╭─ DATA FOR THIS EXERCISE
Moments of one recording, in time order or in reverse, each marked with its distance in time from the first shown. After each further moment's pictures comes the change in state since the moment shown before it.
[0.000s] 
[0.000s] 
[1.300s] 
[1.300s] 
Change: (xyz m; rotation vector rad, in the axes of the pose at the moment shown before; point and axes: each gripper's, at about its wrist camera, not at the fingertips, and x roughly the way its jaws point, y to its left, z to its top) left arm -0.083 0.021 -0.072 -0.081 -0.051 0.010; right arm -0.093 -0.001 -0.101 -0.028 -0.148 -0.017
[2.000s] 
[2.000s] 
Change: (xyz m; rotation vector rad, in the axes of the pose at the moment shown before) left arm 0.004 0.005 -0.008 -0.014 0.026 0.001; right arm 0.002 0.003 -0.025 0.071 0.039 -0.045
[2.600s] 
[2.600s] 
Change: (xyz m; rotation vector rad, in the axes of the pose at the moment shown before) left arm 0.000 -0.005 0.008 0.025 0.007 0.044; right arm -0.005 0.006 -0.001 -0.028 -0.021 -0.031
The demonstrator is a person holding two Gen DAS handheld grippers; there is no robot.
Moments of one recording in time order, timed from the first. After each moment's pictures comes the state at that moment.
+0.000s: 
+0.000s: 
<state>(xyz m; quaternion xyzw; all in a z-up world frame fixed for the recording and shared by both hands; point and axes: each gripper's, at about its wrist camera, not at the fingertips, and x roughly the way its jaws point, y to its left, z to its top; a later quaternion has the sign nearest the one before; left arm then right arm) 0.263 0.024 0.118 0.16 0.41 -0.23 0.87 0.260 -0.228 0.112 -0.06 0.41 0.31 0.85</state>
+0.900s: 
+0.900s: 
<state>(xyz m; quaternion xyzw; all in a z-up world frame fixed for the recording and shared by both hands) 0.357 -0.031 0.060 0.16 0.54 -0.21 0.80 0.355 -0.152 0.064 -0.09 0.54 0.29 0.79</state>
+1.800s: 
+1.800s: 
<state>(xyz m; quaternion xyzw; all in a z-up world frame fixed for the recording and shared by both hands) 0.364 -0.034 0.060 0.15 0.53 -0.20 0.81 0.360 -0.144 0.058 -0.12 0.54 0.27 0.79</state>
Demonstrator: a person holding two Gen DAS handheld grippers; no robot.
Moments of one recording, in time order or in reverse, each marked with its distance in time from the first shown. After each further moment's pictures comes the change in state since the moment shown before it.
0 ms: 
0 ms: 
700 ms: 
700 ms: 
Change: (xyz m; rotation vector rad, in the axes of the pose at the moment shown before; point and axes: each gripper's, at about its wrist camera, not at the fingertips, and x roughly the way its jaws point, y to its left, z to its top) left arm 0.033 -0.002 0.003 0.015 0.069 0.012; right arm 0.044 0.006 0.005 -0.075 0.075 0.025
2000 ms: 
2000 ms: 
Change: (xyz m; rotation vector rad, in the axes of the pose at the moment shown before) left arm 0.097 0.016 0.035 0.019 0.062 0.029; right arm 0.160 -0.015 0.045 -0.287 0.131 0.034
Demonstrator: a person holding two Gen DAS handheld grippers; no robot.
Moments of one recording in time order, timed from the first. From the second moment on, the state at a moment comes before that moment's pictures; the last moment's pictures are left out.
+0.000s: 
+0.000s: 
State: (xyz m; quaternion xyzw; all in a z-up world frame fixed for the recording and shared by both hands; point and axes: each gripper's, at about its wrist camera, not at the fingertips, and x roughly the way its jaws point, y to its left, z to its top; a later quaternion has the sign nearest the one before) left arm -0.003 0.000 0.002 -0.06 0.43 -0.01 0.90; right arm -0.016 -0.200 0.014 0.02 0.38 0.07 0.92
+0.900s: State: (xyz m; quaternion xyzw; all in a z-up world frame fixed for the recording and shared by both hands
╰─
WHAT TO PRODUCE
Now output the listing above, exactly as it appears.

RESPONSE TO THE EXERCISE
Moments of one recording, in time order or in reverse, each marked with its distance in time from the first shown. After each further moment's pictures comes the change in state since the moment shown before it.
[0.000s] 
[0.000s] 
[1.300s] 
[1.300s] 
Change: (xyz m; rotation vector rad, in the axes of the pose at the moment shown before; point and axes: each gripper's, at about its wrist camera, not at the fingertips, and x roughly the way its jaws point, y to its left, z to its top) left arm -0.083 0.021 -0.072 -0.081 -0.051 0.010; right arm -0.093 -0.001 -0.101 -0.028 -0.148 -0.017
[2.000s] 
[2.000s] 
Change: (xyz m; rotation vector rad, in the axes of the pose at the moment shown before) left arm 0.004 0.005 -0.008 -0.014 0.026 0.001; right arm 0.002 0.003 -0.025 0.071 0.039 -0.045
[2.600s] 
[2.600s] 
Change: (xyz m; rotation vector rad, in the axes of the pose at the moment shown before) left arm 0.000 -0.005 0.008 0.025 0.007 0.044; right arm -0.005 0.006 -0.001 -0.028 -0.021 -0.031
The demonstrator is a person holding two Gen DAS handheld grippers; there is no robot.
Moments of one recording in time order, timed from the first. After each moment's pictures comes the state at that moment.
+0.000s: 
+0.000s: 
<state>(xyz m; quaternion xyzw; all in a z-up world frame fixed for the recording and shared by both hands; point and axes: each gripper's, at about its wrist camera, not at the fingertips, and x roughly the way its jaws point, y to its left, z to its top; a later quaternion has the sign nearest the one before; left arm then right arm) 0.263 0.024 0.118 0.16 0.41 -0.23 0.87 0.260 -0.228 0.112 -0.06 0.41 0.31 0.85</state>
+0.900s: 
+0.900s: 
<state>(xyz m; quaternion xyzw; all in a z-up world frame fixed for the recording and shared by both hands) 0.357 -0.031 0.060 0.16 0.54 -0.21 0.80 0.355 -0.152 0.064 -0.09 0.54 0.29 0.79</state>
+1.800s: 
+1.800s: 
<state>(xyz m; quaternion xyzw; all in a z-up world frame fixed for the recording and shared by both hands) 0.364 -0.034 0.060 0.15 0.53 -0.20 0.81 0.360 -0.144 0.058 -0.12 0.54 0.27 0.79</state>
Demonstrator: a person holding two Gen DAS handheld grippers; no robot.
Moments of one recording, in time order or in reverse, each marked with its distance in time from the first shown. After each further moment's pictures comes the change in state since the moment shown before it.
0 ms: 
0 ms: 
700 ms: 
700 ms: 
Change: (xyz m; rotation vector rad, in the axes of the pose at the moment shown before; point and axes: each gripper's, at about its wrist camera, not at the fingertips, and x roughly the way its jaws point, y to its left, z to its top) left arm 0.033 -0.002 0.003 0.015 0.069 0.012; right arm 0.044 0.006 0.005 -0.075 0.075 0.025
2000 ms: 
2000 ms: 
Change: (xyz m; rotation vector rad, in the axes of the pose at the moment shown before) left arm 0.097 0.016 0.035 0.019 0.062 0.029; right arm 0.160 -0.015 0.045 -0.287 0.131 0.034
Demonstrator: a person holding two Gen DAS handheld grippers; no robot.
Moments of one recording in time order, timed from the first. From the second moment on, the state at a moment comes before that moment's pictures; the last moment's pictures are left out.
+0.000s: 
+0.000s: 
State: (xyz m; quaternion xyzw; all in a z-up world frame fixed for the recording and shared by both hands; point and axes: each gripper's, at about its wrist camera, not at the fingertips, and x roughly the way its jaws point, y to its left, z to its top; a later quaternion has the sign nearest the one before) left arm -0.003 0.000 0.002 -0.06 0.43 -0.01 0.90; right arm -0.016 -0.200 0.014 0.02 0.38 0.07 0.92
+0.900s: State: (xyz m; quaternion xyzw; all in a z-up world frame fixed for the recording and shared by both hands

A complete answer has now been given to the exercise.